"""

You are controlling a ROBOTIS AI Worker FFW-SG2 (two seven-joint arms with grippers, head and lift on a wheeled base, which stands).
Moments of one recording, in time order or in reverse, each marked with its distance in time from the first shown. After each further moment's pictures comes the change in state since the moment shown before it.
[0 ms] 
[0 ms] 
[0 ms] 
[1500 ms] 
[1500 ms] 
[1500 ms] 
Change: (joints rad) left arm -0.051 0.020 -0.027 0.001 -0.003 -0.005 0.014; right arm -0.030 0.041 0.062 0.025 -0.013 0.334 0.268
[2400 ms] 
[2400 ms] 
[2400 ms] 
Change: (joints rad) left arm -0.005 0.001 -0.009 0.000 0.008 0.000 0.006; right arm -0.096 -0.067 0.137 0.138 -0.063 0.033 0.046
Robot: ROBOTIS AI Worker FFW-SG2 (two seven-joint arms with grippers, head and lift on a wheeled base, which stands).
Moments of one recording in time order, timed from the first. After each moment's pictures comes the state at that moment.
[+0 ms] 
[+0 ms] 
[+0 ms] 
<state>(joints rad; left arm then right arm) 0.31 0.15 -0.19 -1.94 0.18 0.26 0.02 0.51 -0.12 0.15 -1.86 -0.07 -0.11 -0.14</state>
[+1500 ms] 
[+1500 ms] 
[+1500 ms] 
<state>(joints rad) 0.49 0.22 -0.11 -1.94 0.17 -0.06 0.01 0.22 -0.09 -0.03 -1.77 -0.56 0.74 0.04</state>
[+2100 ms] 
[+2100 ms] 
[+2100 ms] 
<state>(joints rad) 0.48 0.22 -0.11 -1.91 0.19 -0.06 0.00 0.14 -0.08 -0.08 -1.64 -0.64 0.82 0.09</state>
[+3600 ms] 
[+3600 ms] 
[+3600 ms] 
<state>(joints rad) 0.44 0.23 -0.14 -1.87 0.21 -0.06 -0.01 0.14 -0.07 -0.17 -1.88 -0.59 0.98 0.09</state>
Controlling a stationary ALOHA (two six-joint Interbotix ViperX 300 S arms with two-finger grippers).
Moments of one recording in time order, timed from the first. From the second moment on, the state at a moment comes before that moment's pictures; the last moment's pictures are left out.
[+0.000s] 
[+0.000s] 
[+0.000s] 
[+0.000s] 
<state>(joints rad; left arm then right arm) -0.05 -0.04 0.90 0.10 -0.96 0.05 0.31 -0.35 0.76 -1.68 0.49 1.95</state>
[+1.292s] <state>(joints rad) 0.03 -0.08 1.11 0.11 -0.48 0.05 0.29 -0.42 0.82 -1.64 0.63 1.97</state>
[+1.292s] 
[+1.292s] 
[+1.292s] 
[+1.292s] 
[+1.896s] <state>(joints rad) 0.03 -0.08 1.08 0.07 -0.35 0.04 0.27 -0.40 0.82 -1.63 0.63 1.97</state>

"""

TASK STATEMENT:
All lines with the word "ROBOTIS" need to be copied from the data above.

TASK ANSWER:
You are controlling a ROBOTIS AI Worker FFW-SG2 (two seven-joint arms with grippers, head and lift on a wheeled base, which stands).
Robot: ROBOTIS AI Worker FFW-SG2 (two seven-joint arms with grippers, head and lift on a wheeled base, which stands).

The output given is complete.